Computational Historical Linguistics

From: Gregory L. Eyink
Message: 1968
Date: 2000-03-30

Hi, everyone!

I'm back from my trip, with another question. Actually, this is a
comment,
concerning the work of the Computational Historical Linguistics Project
at University of Pennsylvania (http://www.cis.upenn.edu/~histling/home.
html).
Perhaps I am just a grouchy physicist, but I don't see any value in
what
they have done.

As explained at their website, they use mathematically sophisticated
"tree
construction algorithms" which, for a given set of data, "return not
only
the optimal evolutionary tree (or trees) for the data presented, but
all trees
that are close to optimal." Among the surprising results that they
proclaim
at the site is that Old English (representing Germanic) "falls
somewhere
within the Satem core!"

OK, this is not hard to understand. It is not so different from the
view
espoused, for example, by Gamkrelidze and Ivanov, who posit a major
initial trunk division of the Indo-European tree, into an area A
(Anatolian,
Tocharian, and Italic-Celtic-Illyian) and an area B
(Germanic-Balto-Slavic
and Indo-Iranian-Greek-Armenian) with Anatolian splitting off early from
Area A. There are many well-known shared characteristics to justify the
Germano-Balto-Slavic grouping, such as the famous "m" phoneme in dative/
instrumental plural case endings, where other IE languages show "bh".
Even
a cursory examination of noun and verb paradigms of Gothic with those
in
Prussian or Lithuanian make clear the similarities. E.g. Gothic 2nd
person
pronouns (thu-jut-jus) in sing.-dual-pl. versus Lithuanian
(tu-judu-jes).

What seems really strange, however, is the insistence on grouping
Germanic
with the satem languages. What this really tells me is that the idea of
an
Indo-European Tree is an out-moded concept. Unlike in biology, where
genetics
provide a basis for such an evolutionary tree, there is none in
lingusistics.
Distinct biological species cannot interbreed (even here there are
plenty of
exceptional situations and grey areas) but in linguistic development
even
languages from very different families can mutually influence each
other.
For example, Turkish, a Ural-Altaic language, has influenced hugely the
vocabulary and even the grammar, of Armenian, an Indo-European
language.
Thus, the idea of simple phylogenetic trees becomes lost, as branches
of
wholly different trees may merge or influence each other. It is easy to
conceive that the evolutionary history is something like that posited
by the UPenn tree, with the satem shift a separate areal change that
affected Indo-Iranian-Armenian and Balto-Slavic but missed the--by
then---
geographically isolated Hellenic and Germanic groups. It is this type of
areal effect, widely recognized in the "wave theory" for example, that
the crude model of a branching tree completely misses and distorts.
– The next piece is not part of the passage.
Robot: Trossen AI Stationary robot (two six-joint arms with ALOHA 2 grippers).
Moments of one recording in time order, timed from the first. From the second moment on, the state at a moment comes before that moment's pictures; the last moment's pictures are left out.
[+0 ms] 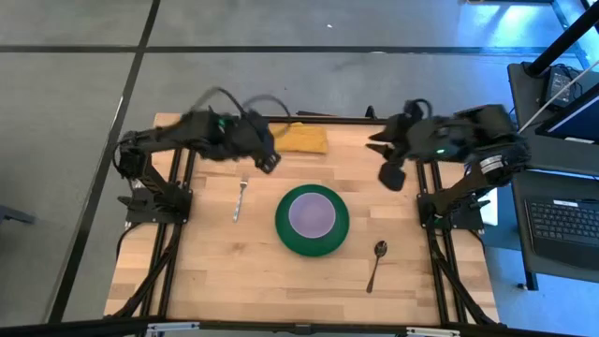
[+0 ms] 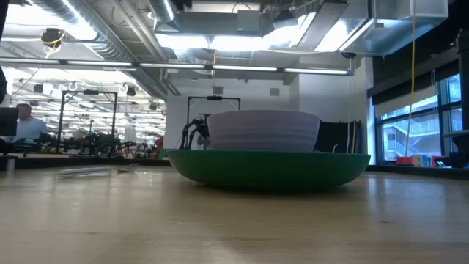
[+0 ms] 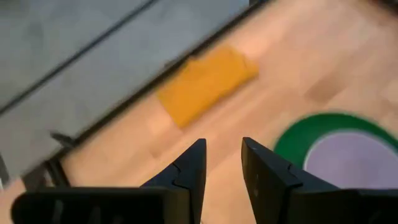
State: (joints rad) left arm -0.01 1.63 2.01 -1.54 -0.59 -0.79; right arm 0.21 1.57 2.35 -1.57 0.53 0.29
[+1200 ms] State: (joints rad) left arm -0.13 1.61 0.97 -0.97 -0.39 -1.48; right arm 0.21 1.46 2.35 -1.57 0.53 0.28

I think that what I am saying is not so different from the currently
accepted
views in the field of historical linguistics. It thus amazes me that
the
UPenn group would get funding for their project from a reputable source
such as NSF. The idea of an "IE tree" was fine in the time of August
Schleicher
but now we are more sophisticated in our understanding of how languages
develop. Forcing linguistic evolution to fit a "branching tree" model
is truly a Procrustean exercise. It seems to me just an example how
sophisticated mathematics can be abused, to give an aura of "exactness"
which obfuscates rather than enlightens.

OK, I am an outsider to historical linguistics. Can anyone tell me why
I am
wrong, why the UPenn work is really great stuff?

Thanks!

Gregory

P.S. I would also be interested on peoples' ideas on the
Germano-Balto-Slavic
"m" in the dat.ins. pl. cases, vs. the "bh" in the rest of IE.